Second, policy impacts can differ at different horizons. For some policies, the overall long-term effects on GDP per capita can be considerably larger than the 5- to 10-year impacts. This is particularly the case of policies that influence GDP per capita through capital deepening (product market regulation, employment protection legislation and spending on active labour market policies). The long-term impact of other policies, mostly labour market policies transiting only via the employment rate channel, materialises at shorter horizon.

Third, the new framework shows the determinants of policies through the separate supply-side channels.

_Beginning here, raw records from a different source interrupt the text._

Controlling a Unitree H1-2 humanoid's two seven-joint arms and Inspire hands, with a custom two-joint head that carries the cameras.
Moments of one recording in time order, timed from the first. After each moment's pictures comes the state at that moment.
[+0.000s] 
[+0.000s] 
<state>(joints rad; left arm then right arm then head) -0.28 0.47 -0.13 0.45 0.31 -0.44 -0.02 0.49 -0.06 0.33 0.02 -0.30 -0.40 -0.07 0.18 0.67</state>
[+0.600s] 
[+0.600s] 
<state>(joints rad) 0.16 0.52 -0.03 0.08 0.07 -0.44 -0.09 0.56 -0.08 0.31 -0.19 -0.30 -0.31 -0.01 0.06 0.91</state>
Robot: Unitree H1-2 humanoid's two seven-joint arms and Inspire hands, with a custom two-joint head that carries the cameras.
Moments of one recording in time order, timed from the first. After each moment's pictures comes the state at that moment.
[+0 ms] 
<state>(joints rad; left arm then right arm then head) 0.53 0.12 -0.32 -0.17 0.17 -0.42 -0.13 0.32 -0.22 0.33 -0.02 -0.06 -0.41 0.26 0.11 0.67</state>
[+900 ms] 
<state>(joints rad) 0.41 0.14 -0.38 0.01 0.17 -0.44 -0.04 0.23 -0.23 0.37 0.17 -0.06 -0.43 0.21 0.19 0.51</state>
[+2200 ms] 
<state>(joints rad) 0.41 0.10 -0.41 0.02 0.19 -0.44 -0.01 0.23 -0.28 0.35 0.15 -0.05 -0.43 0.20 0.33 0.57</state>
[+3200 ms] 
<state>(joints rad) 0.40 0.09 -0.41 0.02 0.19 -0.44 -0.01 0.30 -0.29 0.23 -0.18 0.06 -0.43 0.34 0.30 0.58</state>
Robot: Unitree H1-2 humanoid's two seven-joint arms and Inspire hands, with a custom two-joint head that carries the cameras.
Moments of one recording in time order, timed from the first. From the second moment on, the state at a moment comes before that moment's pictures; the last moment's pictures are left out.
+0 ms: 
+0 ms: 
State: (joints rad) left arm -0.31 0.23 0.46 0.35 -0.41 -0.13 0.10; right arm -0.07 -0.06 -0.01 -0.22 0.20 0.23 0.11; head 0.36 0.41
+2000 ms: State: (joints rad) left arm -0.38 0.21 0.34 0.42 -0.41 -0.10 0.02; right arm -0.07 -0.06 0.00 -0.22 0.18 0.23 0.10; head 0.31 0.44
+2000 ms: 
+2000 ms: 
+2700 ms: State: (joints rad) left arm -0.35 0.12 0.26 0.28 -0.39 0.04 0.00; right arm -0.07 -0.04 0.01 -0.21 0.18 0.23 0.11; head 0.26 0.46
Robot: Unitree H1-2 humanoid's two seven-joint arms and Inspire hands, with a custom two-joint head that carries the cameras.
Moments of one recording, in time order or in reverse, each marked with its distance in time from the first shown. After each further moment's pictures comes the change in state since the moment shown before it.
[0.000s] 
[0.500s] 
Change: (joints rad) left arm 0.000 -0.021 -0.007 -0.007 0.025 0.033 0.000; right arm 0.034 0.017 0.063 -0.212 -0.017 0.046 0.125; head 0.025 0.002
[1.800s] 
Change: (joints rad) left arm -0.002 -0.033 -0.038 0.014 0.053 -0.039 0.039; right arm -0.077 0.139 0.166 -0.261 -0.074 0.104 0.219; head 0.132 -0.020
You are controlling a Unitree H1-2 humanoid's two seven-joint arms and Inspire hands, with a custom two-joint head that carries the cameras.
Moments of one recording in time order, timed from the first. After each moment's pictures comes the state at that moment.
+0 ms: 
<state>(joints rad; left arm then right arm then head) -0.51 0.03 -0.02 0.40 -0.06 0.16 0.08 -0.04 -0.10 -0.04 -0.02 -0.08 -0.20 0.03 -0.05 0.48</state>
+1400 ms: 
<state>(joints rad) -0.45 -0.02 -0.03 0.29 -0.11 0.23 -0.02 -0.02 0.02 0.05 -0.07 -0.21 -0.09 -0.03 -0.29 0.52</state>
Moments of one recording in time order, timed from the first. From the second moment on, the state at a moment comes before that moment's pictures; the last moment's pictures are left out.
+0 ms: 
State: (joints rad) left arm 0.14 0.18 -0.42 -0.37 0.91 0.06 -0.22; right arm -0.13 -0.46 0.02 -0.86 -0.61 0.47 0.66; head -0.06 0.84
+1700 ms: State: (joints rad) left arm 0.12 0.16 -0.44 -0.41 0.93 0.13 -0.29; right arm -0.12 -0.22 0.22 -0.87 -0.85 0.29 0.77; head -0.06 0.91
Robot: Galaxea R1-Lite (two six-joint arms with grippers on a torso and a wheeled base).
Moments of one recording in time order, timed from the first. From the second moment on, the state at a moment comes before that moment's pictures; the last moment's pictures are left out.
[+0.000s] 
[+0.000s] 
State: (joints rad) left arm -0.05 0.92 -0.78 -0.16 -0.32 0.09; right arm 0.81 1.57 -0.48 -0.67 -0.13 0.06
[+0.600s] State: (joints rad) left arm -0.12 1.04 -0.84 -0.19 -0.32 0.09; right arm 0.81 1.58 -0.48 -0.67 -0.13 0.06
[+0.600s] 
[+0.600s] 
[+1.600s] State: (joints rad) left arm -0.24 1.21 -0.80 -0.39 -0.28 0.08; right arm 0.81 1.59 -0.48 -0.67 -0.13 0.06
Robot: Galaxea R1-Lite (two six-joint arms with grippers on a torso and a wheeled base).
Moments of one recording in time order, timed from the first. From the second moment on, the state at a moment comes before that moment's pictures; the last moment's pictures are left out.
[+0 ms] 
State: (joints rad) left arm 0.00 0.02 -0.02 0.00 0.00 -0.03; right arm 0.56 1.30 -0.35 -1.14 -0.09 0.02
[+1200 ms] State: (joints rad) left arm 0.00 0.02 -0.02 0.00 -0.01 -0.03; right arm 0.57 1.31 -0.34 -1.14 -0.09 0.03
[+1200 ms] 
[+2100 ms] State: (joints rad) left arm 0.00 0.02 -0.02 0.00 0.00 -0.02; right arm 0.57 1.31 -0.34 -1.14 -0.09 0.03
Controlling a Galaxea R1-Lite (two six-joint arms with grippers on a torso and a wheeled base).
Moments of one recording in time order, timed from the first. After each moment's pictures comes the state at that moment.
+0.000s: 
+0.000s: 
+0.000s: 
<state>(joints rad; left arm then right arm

Fourth, different policies have different impacts on the separate supply-side channels. For instance, corporate taxes have a much larger impact on investment than product market regulations. The impact of legal retirement age on the employment rate is roughly 5 times smaller than that found for minimum wages, maternity leave weeks or ALMP spending.

Finally, there is no robust relationship between employment protection legislation reform and the aggregate employment rate. Some policy areas (family benefits, pension age) can be assessed and included in the framework only by demographic groups. Hence as a benchmark in future quantification exercises, the effects found when aggregating across demographic groups could be used.